My husband loves pasta bakes (well, he loves pasta in general). And I love how convenient baked pasta dishes are to make-ahead, I love that they freeze extremely well, and I love how they are easy to throw together by just adding whatever ingredients I have on hand. I called this pasta bake recipe Chicken Cacciatore Macaroni and Cheese because it has alot of the ingredients found ina traditional chicken cacciatore (tomatoes, bell pepper, onion, garlic, and Italian herbs) and gets that rich, braised flavor by being slow-cooked for a few hours in the crockpot. This delicious take on chicken cacciatore would make a great meal all by itself. The flavorful vegetable sauce spooned on top of the chicken would be delicious over some baby spinach or served on top of egg noodles.
But today, I am showing you how to stretch these two chicken breasts into a creamy and flavorful pasta bake meal instead. This recipe either makes a deep, 11 x 13 pan or since it freezes so well, you can divide it between two 8 x 8 square pans. I don’t know why I hadn’t thought of this idea before – but my family loves it and I hope yours does too 🙂
- 1 lb. chicken breasts
- 4 tomatoes
- 2 bell pepper
- 1 onion
- 2 teaspoon salt
- 2 teaspoon Garlic Galore (or any Italian/garlic seasoning blend)
- 2 teaspoons dried parsley
- fresh cracked pepper
- 2 tablespoon olive oil
- 2 cups milk or half and half
- 1 lb. elbow noodles (I used whole wheat)
- 2 cups shredded Mozzarella cheese, reserve some for the top
- Dice the tomatoes, bell pepper, and onion into about 1-inch pieces. Toss with oil and add them to the crockpot. Lay two chicken breasts on top. Sprinkle the vegetables and the chicken breasts with salt & pepper, garlic seasoning, and parsley. Cook on low for 3 hours or until chicken is done, but not dry.

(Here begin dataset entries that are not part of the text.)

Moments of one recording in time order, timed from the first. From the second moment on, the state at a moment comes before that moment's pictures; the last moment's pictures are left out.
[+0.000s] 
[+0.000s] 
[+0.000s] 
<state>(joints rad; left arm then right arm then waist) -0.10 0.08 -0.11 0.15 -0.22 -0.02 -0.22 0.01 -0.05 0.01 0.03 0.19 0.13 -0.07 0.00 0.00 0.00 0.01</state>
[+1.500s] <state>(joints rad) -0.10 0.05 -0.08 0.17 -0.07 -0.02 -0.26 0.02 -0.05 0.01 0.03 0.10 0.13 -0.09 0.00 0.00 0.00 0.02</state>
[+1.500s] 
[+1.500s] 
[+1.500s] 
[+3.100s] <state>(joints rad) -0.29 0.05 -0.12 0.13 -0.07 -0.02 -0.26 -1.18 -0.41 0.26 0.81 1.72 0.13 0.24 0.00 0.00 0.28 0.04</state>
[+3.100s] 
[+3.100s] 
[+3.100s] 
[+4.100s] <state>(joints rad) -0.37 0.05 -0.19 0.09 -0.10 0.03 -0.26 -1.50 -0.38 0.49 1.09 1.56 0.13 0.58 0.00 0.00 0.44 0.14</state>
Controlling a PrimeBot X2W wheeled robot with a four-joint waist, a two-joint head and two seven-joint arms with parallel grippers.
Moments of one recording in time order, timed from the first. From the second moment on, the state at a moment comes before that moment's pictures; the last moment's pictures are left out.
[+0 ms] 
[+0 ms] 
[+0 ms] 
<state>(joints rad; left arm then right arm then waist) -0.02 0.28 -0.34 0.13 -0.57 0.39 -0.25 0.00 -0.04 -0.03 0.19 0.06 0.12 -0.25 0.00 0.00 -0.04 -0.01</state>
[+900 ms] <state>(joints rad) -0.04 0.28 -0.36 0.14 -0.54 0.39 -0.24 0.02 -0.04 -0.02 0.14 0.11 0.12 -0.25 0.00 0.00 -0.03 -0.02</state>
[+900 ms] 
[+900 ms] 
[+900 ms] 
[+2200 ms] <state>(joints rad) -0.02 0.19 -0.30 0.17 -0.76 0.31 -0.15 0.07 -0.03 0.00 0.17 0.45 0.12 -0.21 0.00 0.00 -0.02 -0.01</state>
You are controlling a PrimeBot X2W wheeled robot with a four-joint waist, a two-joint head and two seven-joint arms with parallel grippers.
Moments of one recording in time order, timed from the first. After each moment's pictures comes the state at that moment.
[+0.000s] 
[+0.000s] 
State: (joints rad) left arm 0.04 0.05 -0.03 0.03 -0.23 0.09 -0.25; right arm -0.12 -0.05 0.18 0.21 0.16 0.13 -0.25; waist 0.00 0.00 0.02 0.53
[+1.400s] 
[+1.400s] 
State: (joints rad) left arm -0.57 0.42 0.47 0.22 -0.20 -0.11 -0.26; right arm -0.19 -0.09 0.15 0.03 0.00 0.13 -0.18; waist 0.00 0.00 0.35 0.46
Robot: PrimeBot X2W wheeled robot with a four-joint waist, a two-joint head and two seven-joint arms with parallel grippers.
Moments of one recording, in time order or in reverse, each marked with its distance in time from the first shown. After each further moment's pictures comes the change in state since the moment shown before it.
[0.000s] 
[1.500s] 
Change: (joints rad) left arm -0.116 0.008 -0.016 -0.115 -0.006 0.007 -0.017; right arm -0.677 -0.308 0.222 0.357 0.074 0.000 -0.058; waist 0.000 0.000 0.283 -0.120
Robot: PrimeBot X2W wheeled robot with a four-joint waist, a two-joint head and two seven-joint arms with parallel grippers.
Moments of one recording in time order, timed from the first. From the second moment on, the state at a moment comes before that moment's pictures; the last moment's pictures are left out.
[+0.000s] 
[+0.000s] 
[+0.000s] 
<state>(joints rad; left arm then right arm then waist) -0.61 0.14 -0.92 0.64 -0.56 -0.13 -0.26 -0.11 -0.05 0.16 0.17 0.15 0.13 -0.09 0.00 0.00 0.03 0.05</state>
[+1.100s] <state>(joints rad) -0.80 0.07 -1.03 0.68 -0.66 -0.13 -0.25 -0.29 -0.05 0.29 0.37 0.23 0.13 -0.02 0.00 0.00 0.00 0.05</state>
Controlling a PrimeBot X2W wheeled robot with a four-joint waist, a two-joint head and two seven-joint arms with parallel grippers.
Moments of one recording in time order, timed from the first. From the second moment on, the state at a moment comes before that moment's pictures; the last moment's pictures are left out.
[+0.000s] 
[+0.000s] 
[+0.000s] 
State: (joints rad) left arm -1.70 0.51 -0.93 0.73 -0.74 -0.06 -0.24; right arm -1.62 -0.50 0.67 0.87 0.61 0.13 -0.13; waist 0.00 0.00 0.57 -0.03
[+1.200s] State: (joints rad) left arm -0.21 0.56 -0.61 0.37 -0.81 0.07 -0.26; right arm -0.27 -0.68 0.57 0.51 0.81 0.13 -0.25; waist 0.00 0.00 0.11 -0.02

- Grease a large baking dish (or if you are freezing half, two small, square baking dishes). Preheat the oven to 350. Cook the pasta in a large pan of boiling salted water according to package directions.While the pasta is cooking, remove the vegetables and chicken from the crockpot. Shred the chicken and mix with the vegetables, all the juices, and 1 cup milk, half & half (or heavy cream!). Drain and add the noodles to the chicken mixture. Mix gently to combine, adding half the shredded cheese then seasoning with salt and pepper.
- Spoon the pasta mixture into the baking dish. Top with more shredded cheese. Bake in the oven for 25 minutes or until it is hot all the way through and is just starting to crisp up on top.
- Bake and then let cool completely. Cover tightly with a layer of plastic wrap and then foil before freezing. It will stay good for at least 1-2 months.
- To bake from frozen you will preheat the oven to 375 degrees. Remove plastic wrap and cover with foil. Bake for 1 to 1 1/2 hours, then remove foil and bake for 15 minutes or until golden brown.
- To bake from the refrigerator: Thaw the pan in the refrigerator overnight. Preheat the oven to 375 degrees. Remove plastic wrap and cover with foil. Bake for 30 minutes or until hot, then remove foil and bake for 15 minutes or until golden brown.